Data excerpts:
*** Begin section ***

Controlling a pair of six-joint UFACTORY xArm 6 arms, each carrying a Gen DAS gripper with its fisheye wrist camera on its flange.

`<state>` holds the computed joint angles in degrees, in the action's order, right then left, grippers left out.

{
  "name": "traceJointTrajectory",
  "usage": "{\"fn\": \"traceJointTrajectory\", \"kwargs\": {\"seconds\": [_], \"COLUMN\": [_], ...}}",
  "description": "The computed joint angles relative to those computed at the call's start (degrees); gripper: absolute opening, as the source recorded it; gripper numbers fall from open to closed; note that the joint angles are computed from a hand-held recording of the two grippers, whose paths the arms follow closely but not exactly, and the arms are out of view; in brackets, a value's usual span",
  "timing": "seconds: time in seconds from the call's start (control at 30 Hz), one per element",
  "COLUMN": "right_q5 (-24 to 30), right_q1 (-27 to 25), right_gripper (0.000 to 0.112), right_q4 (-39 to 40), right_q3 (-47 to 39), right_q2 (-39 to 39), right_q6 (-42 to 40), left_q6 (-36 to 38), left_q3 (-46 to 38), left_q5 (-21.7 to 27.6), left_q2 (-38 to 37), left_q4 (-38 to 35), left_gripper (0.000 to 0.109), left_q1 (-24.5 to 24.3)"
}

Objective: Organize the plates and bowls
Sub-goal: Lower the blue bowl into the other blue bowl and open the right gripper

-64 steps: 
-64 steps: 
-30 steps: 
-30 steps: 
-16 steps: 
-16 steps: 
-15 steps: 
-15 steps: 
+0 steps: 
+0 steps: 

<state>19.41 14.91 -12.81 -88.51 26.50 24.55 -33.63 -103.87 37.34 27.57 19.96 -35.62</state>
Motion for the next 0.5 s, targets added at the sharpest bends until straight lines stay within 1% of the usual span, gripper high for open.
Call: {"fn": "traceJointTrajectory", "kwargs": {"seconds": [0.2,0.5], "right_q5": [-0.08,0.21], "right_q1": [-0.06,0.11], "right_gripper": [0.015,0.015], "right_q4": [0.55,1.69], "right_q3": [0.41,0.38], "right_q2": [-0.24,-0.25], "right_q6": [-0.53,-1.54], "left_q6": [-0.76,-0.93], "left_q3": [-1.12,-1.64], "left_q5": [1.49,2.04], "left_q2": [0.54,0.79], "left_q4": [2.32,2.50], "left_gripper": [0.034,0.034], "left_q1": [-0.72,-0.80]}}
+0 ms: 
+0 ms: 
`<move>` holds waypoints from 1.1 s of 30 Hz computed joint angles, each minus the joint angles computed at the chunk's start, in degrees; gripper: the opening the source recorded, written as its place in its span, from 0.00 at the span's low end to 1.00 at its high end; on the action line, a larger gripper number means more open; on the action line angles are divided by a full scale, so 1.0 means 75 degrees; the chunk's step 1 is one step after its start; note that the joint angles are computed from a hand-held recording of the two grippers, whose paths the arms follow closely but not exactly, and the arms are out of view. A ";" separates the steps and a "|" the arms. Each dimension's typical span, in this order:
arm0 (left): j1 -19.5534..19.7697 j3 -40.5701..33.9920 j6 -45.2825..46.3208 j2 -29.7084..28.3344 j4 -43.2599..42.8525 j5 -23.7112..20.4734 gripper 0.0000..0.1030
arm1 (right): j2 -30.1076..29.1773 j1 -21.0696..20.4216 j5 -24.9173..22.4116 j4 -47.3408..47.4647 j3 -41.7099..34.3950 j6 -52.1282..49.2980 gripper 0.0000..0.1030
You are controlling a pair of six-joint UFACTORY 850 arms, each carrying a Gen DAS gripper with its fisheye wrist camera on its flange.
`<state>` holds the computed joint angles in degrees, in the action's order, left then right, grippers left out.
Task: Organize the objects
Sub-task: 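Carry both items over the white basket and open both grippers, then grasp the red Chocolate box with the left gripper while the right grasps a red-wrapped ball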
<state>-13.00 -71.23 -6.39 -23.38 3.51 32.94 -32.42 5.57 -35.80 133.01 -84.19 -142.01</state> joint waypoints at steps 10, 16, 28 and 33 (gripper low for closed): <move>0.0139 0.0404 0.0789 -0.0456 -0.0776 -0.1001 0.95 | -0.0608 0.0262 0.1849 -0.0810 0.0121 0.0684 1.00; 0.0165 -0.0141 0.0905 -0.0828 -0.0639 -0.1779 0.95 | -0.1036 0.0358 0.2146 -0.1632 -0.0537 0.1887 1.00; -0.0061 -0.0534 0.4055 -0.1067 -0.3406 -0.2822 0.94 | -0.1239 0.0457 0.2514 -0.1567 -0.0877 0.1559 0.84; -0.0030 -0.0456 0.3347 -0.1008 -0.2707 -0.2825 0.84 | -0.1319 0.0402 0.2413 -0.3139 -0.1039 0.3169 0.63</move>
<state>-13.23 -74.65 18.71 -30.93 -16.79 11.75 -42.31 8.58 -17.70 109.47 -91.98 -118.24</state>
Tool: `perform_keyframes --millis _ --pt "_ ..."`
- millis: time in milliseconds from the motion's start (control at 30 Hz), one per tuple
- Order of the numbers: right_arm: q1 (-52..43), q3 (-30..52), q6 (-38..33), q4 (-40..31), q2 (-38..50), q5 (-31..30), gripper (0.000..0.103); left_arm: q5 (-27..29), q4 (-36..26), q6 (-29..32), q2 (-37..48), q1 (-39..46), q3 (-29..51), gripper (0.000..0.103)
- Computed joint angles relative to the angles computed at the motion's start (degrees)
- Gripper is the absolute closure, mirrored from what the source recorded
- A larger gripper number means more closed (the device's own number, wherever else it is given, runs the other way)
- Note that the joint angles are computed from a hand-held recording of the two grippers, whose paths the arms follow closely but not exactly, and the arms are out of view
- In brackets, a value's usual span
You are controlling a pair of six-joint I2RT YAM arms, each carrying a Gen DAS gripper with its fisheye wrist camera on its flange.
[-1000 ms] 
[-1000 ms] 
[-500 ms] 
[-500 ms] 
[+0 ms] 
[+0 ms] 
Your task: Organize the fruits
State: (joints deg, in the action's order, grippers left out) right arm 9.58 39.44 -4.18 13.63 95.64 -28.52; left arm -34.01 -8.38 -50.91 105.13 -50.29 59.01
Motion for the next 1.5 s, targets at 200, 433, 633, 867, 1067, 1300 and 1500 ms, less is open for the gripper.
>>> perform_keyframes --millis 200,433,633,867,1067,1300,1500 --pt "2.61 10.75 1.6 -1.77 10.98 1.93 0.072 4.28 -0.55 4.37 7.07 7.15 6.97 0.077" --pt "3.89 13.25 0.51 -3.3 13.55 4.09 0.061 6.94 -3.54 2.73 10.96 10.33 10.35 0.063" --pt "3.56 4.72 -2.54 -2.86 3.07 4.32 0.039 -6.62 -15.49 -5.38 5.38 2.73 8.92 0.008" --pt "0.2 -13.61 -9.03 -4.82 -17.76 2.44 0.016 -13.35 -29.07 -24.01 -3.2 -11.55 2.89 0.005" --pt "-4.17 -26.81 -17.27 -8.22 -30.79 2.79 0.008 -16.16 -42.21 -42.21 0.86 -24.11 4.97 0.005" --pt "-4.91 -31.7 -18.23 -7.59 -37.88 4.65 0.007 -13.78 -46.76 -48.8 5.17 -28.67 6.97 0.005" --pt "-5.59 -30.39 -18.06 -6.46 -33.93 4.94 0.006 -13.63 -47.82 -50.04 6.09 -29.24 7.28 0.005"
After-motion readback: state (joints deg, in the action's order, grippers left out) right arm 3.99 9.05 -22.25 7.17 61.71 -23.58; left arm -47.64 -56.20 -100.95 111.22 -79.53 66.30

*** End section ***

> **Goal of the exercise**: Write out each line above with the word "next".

> **Answer for this exercise**:
Motion for the next 0.5 s, targets added at the sharpest bends until straight lines stay within 1% of the usual span, gripper high for open.
Motion for the next 1.5 s, targets at 200, 433, 633, 867, 1067, 1300 and 1500 ms, less is open for the gripper.

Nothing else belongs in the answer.